==== GIVEN INFORMATION ====
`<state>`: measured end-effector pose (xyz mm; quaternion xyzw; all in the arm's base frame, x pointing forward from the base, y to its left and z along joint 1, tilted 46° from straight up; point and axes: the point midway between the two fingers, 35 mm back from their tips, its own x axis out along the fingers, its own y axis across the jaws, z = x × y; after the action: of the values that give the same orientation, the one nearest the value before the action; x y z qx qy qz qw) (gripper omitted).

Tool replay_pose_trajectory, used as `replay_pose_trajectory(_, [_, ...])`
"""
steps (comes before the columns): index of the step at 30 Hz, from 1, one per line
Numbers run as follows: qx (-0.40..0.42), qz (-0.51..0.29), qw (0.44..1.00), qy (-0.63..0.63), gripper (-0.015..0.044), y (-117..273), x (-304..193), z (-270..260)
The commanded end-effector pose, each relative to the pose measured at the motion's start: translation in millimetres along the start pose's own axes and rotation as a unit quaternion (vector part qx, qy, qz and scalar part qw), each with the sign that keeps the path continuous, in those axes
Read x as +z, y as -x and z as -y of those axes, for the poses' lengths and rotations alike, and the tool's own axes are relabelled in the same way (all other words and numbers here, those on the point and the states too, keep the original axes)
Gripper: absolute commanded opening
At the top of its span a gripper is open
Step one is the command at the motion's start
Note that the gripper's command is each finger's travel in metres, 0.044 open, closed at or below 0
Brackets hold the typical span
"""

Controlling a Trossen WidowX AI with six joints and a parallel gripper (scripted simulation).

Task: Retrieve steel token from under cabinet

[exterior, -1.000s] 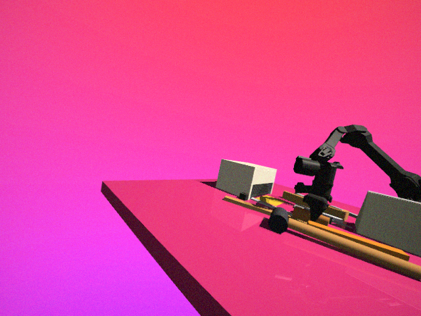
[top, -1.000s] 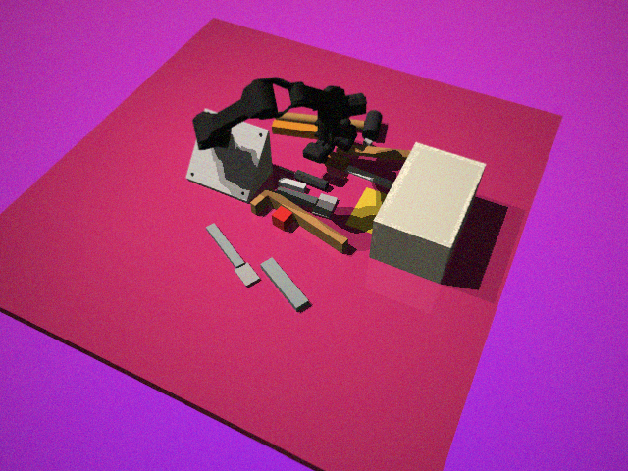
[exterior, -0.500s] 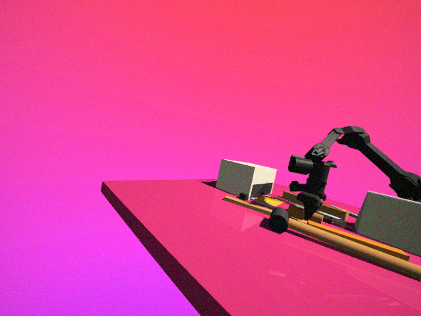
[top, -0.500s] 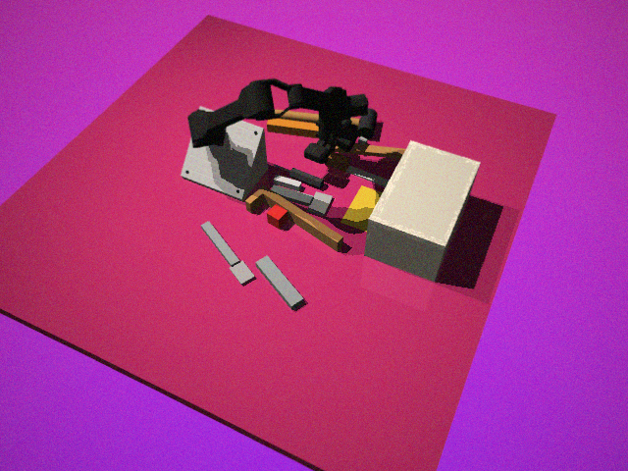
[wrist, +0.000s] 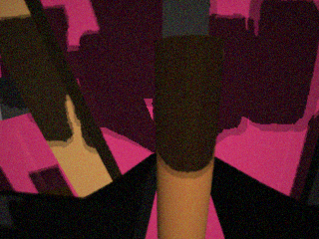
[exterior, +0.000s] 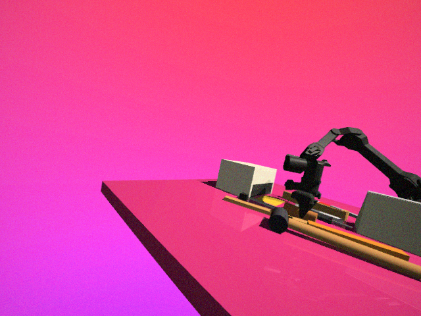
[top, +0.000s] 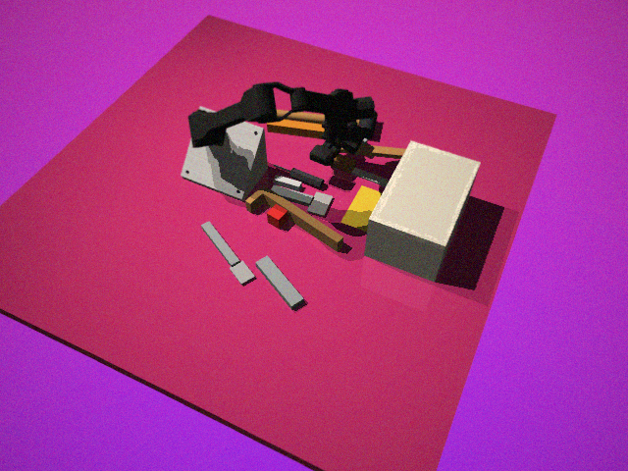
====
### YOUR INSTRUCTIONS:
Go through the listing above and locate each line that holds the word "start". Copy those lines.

### OUTPUT FOR THIS EXERCISE:
The commanded end-effector pose, each relative to the pose measured at the motion's start: translation in millimetres along the start pose's own axes and rotation as a unit quaternion (vector part qx, qy, qz and scalar part qw), each with the sign that keeps the path continuous, in those axes
Step one is the command at the motion's start

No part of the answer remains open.